Proof of Shannon's entropy formula: Suppose that $p_1,...,p_n$, and $q_1,...,q_n$ are positive numbers... Suppose that $p_1 ,...,p_n,$ and $q_1,...,q_n$ are positive numbers and $\sum_i p_i$ = 1 = $\sum_i q_i$. 
Show that $\sum_{i=1}^m p_i \log(1/q_i)$ ≥ $\sum_{i=1}^m p_i \log(1/p_i)$ with equality if and only if $p_i$ = $q_i$, i = 1, ..., n. 

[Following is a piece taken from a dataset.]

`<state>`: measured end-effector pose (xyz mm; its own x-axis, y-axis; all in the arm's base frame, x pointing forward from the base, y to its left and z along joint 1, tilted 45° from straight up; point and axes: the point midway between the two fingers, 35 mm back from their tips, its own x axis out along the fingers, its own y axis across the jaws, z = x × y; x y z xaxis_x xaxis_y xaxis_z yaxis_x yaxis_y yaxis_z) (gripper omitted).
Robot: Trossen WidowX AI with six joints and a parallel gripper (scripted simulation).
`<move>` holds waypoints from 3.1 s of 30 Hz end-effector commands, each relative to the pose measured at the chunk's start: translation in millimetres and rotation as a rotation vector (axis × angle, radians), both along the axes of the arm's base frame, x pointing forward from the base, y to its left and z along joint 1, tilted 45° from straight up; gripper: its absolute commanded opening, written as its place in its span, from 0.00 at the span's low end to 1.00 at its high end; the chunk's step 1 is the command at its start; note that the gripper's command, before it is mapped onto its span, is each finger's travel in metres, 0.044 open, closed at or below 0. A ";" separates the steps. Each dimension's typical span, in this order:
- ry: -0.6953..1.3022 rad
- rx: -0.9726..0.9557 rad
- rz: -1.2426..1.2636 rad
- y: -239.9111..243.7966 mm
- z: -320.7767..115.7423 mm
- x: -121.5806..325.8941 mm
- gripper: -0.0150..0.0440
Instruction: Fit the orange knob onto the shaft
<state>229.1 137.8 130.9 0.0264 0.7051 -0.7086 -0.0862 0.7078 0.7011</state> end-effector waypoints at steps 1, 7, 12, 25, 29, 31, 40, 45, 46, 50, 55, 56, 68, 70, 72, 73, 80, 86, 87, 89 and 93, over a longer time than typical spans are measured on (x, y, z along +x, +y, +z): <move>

My Attempt (I think I made an error early on?):
\begin{align}
\sum_{i=1}^m p_i \log(1/q_i) - \sum_{i=1}^m p_i \log(1/p_i) &= \sum_{i=1}^m p_i [ \log(1/q_i) - \log (1/p_i)] \\
   &=\sum_{i=1}^m p_i \log(p_i/q_i) \\
   &= \sum_{i=1}^m p_i \ln(p_i/q_i) \\
   &≥ \sum_{i=1}^m (p_i/q_i -1) \\
   &=  \sum_{i=1}^m 1/q_i -\sum_{i=1}^m 1/p_i \\
   &= 0
\end{align}
 A: *

*It looks like your big error is in the 2nd line. It should instead be the following: For each $i=1,2,\ldots, n$: 


$p_i \ln (p_i/q_i) = -p_i \ln(q_i/p_i) \geq -p_i(q_i/p_i -1) = (p_i - q_i)$. Also, for your proof you need to observe that the equality $-p_i \ln(q_i/p_i) = -p_i(q_i/p_i -1)$ holds if and only if $q_i/p_i=1$ or equivalently, if and only if $p_i=q_i$.  [and so of course $-p_i\ln(p_i/q_i) =$ 0].

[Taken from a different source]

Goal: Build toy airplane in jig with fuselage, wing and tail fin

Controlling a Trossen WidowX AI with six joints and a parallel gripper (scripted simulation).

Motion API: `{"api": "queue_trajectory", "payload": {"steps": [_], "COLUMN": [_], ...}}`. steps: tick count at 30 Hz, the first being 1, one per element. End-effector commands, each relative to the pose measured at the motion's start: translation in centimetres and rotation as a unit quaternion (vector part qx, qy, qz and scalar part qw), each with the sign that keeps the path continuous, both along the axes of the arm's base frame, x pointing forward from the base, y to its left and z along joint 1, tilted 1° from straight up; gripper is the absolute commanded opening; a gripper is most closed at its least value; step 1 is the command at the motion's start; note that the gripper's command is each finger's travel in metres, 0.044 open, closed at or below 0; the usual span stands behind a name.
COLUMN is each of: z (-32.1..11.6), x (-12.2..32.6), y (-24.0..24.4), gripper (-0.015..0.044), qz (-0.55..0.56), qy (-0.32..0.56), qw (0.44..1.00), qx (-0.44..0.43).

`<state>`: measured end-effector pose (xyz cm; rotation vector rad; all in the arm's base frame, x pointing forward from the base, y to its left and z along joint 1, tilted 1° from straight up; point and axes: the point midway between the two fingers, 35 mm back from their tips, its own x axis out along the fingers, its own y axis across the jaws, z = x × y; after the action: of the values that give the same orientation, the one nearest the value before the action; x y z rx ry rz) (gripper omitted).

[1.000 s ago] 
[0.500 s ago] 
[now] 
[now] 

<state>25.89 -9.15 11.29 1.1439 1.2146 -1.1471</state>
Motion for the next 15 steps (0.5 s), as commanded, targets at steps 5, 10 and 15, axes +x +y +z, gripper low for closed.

*The step $\sum_{i=1}^n p_i \log(p_i/q_i)$ $=$ $\sum_{i=1}^n p_i \ln(p_i/q_i)$ [at the end of your top line of your proof] is technically incorrect, as $\log A \not = \ln A$ for any positive $A$. For example, does $\log 10 = \ln 10$?

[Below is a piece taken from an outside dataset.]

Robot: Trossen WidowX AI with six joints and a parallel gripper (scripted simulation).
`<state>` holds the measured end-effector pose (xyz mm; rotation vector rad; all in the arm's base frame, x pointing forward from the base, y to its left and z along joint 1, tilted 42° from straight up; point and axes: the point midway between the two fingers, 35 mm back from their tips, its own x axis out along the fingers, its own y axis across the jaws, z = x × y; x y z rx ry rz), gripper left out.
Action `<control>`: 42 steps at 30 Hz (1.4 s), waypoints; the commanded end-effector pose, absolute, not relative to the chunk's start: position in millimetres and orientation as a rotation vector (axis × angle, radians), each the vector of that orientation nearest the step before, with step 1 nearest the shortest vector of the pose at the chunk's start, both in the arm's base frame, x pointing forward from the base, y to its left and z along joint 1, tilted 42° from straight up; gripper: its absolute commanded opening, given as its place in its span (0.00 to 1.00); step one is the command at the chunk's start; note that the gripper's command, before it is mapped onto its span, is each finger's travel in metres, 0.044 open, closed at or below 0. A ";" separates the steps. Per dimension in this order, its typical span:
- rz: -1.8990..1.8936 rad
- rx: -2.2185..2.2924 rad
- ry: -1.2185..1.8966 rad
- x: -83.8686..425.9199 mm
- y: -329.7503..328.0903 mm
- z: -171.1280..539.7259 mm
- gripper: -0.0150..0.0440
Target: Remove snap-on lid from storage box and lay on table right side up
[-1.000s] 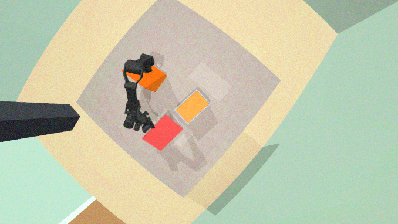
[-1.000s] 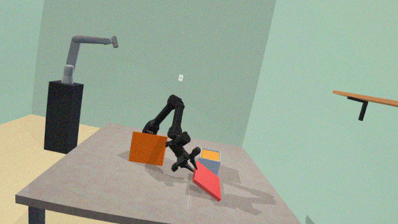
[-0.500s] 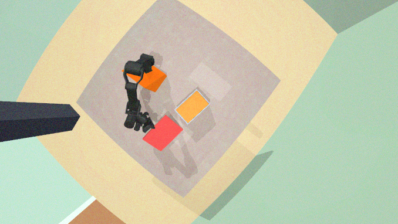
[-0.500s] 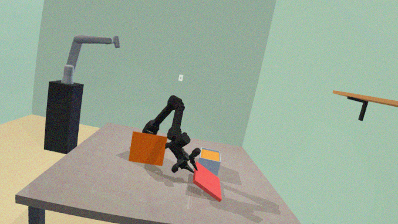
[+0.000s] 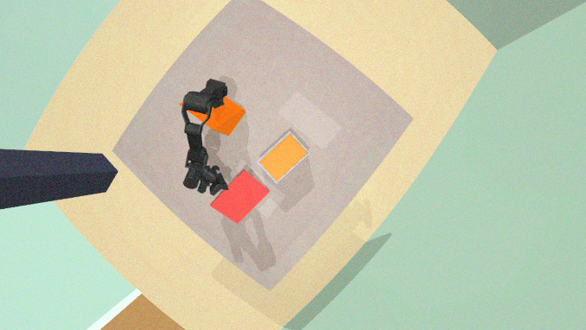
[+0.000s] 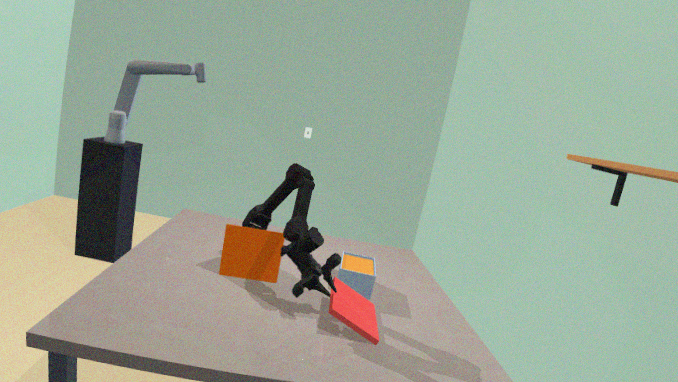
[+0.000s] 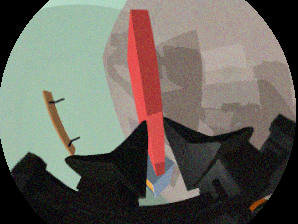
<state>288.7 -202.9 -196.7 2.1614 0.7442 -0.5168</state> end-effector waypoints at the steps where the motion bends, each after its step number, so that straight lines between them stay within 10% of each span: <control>1: -0.534 2.177 0.785 285.5 -186.9 -208.4 0.25; 19: -0.534 2.178 0.785 285.1 -181.9 -214.2 0.25; 29: -0.534 2.177 0.784 288.2 -195.0 -205.5 0.70; 42: -0.536 2.176 0.785 268.5 -191.5 -204.0 1.00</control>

However, what is correct is that $\sum_{i=1}^n p_i \log(p_i/q_i)$ is nonnegative iff $\sum_{i=1}^n p_i \ln(p_i/q_i)$ is nonnegative, which is what it looked like you were trying to show. To this end, you could say at the end of your top line of your proof that $\sum_{i=1}^n p_i \log(p_i/q_i)$ is positive/zero iff $\sum_{i=1}^n p_i \ln(p_i/q_i)$ is positive/zero, which is what you will next show.
See if this is enough for you to correct.
A: The quantity $\sum_{i=1}^m p_i \log(1/q_i) - \sum_{i=1}^m p_i \log(1/p_i)$ is called the relative entropy (or Kullback–Leibler divergence) of the probability distributions $p$ and $q$. It is usually denoted as $D(p | q)$. What you are looking to prove here is that $D(p||q) \geq 0$.
$D(p||q) = \sum _i p_i \log \frac{p_i}{q_i} = \sum _i p(x) \left(- \log \frac{q_i}{p_i} \right) =  \mathbb{E}_{p_i} \left[ -\log \left( \frac{q_i}{p_i} \right) \right] $
The common way of proving this relies on the Jenson's inequality which states that if a function $f(x)$ is convex then 
$\mathbb{E}_{p_i} \left[ f(x) \right] \geq f\left( \mathbb{E}_{p_i}[x] \right)$
with equality only if and only if $x$ is a constant. Since the function $f(x) = -\log(x)$ is convex what follows from this is that
\begin{align}
D(p||q) &= \mathbb{E}_{p_i} \left[ -\log \left( \frac{q_i}{p_i} \right) \right] \\
&\geq -\log \left( \mathbb{E}_{p_i}\left[\frac{q_i}{p_i}\right] \right) \\
&= -\log \left( \sum _i p_i \frac{q_i}{p_i} \right) \\
&= -\log \left( \sum _i q_i \right) \\
&= -\log 1 \\
&= 0 \\
\implies D(p||q) \geq 0
\end{align}
From Jensons inequality, the inequality above will only equate if $p_i/q_i$ is a constant for all $i$. This implies that $p_i = k q_i$ for some constant $k$. What follows from this is 
\begin{align}
\sum_i p_i &= \sum_i k q_i \\
&= k \sum_i q_i \\
&= k \times 1 \\
\implies k = 1
\end{align}
It thus follows that we get equality only if and only if $p_i = q_i$ $\forall i$.